Work item:
Copy out the listing exactly.

Supplied records:

>>>>>

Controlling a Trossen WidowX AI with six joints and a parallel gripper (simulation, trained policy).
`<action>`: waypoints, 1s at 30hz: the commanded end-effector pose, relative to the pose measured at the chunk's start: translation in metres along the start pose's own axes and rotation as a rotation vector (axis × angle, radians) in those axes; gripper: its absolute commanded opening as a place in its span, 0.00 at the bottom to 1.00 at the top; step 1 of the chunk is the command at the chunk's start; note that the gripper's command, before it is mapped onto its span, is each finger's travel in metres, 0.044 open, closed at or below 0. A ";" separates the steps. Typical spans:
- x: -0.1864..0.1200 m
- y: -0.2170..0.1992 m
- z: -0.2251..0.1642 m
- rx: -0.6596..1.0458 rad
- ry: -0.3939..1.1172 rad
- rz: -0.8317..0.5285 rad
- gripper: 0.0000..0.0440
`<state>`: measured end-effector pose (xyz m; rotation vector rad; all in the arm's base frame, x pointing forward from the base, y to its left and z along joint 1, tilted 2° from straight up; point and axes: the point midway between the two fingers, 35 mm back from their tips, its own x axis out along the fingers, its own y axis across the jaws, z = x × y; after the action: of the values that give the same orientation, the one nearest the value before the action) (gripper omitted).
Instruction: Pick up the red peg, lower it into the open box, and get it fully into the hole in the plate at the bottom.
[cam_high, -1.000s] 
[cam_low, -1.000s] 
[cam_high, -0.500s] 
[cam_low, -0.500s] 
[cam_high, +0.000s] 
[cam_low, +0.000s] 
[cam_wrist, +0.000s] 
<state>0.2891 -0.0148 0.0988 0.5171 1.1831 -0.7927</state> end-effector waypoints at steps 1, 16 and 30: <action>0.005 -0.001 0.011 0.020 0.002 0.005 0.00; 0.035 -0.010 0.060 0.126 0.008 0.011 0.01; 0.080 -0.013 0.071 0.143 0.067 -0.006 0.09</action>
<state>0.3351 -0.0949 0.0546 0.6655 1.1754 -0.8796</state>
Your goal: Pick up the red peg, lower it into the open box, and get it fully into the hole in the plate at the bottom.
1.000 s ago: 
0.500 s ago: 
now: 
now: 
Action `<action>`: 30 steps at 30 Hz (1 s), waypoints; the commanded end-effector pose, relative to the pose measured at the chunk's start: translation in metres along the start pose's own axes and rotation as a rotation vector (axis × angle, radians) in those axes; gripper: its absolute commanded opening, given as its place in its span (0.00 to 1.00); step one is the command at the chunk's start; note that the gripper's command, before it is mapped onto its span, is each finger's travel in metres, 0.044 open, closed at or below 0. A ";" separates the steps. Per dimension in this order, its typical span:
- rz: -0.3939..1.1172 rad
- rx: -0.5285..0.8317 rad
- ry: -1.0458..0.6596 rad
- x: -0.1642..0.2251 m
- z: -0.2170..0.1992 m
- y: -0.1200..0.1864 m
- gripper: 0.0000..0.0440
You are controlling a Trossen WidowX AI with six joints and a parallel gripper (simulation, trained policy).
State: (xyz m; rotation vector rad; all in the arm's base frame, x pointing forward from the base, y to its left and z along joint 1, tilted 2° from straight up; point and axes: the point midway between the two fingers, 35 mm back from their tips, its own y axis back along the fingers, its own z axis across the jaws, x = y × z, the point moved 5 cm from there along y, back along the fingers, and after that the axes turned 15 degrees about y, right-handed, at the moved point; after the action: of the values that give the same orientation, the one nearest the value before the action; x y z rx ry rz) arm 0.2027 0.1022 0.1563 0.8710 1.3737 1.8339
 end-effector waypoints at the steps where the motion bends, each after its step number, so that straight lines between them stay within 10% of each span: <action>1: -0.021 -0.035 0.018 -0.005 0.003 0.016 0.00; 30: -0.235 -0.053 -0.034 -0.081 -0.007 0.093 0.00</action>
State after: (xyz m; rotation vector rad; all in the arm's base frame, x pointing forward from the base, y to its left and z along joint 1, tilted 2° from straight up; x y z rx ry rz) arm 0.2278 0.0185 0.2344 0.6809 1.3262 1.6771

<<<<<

Task solution:
Controlling a Trossen WidowX AI with six joints and a parallel gripper (simulation, trained policy).
`<action>`: waypoints, 1s at 30hz: the commanded end-effector pose, relative to the pose measured at the chunk's start: translation in metres along the start pose's own axes and rotation as a rotation vector (axis × angle, radians) in those axes; gripper: its absolute commanded opening as a place in its span, 0.00 at the bottom to 1.00 at the top; step 1 of the chunk is the command at the chunk's start; note that the gripper's command, before it is mapped onto its span, is each finger's travel in metres, 0.044 open, closed at or below 0. A ";" separates the steps. Typical spans:
- x: -0.1864..0.1200 m
- y: -0.2170..0.1992 m
- z: -0.2251..0.1642 m
- rx: -0.6596..1.0458 rad
- ry: -0.3939..1.1172 rad
- rz: -0.8317..0.5285 rad
- gripper: 0.0000..0.0440
`<state>`: measured end-effector pose (xyz m; rotation vector rad; all in the arm's base frame, x pointing forward from the base, y to its left and z along joint 1, tilted 2° from straight up; point and axes: the point midway between the two fingers, 35 mm back from their tips, its own x axis out along the fingers, its own y axis across the jaws, z = x × y; after the action: of the values that give the same orientation, the one nearest the value before the action) (gripper omitted).
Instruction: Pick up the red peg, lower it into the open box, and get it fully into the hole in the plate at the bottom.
[cam_high, -1.000s] 
[cam_low, -1.000s] 
[cam_high, -0.500s] 
[cam_low, -0.500s] 
[cam_high, +0.000s] 
[cam_low, +0.000s] 
[cam_wrist, +0.000s] 
<state>0.2891 -0.0148 0.0988 0.5171 1.1831 -0.7927</state> end-effector waypoints at steps 1, 16 and 30: <action>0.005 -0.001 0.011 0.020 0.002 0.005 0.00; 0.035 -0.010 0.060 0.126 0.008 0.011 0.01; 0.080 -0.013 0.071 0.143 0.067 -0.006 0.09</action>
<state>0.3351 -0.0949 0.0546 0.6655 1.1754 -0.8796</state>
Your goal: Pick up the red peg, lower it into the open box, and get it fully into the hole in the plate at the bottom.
1.000 s ago: 
0.500 s ago: 
now: 
now: 
Action `<action>`: 30 steps at 30 Hz (1 s), waypoints; the commanded end-effector pose, relative to the pose measured at the chunk's start: translation in metres along the start pose's own axes and rotation as a rotation vector (axis × angle, radians) in those axes; gripper: its absolute commanded opening, given as its place in its span (0.00 to 1.00); step one is the command at the chunk's start; note that the gripper's command, before it is mapped onto its span, is each finger's travel in metres, 0.044 open, closed at or below 0. A ";" separates the steps. Per dimension in this order, its typical span:
- rz: -0.3939..1.1172 rad
- rx: -0.5285..0.8317 rad
- ry: -1.0458..0.6596 rad
- x: -0.1642..0.2251 m
- z: -0.2170..0.1992 m
- y: -0.1200..0.1864 m
- gripper: 0.0000..0.0440
You are controlling a Trossen WidowX AI with six joints and a parallel gripper (simulation, trained policy).
State: (xyz m; rotation vector rad; all in the arm's base frame, x pointing forward from the base, y to its left and z along joint 1, tilted 2° from straight up; point and axes: the point midway between the two fingers, 35 mm back from their tips, its own y axis back along the fingers, its own z axis across the jaws, x = y × z, the point moved 5 cm from there along y, back along the fingers, and after that the axes turned 15 degrees about y, right-handed, at the moved point; after the action: of the values that give the same orientation, the one nearest the value before the action; x y z rx ry rz) arm 0.2027 0.1022 0.1563 0.8710 1.3737 1.8339
 end-effector waypoints at the steps where the motion bends, each after its step number, so that straight lines between them stay within 10% of each span: <action>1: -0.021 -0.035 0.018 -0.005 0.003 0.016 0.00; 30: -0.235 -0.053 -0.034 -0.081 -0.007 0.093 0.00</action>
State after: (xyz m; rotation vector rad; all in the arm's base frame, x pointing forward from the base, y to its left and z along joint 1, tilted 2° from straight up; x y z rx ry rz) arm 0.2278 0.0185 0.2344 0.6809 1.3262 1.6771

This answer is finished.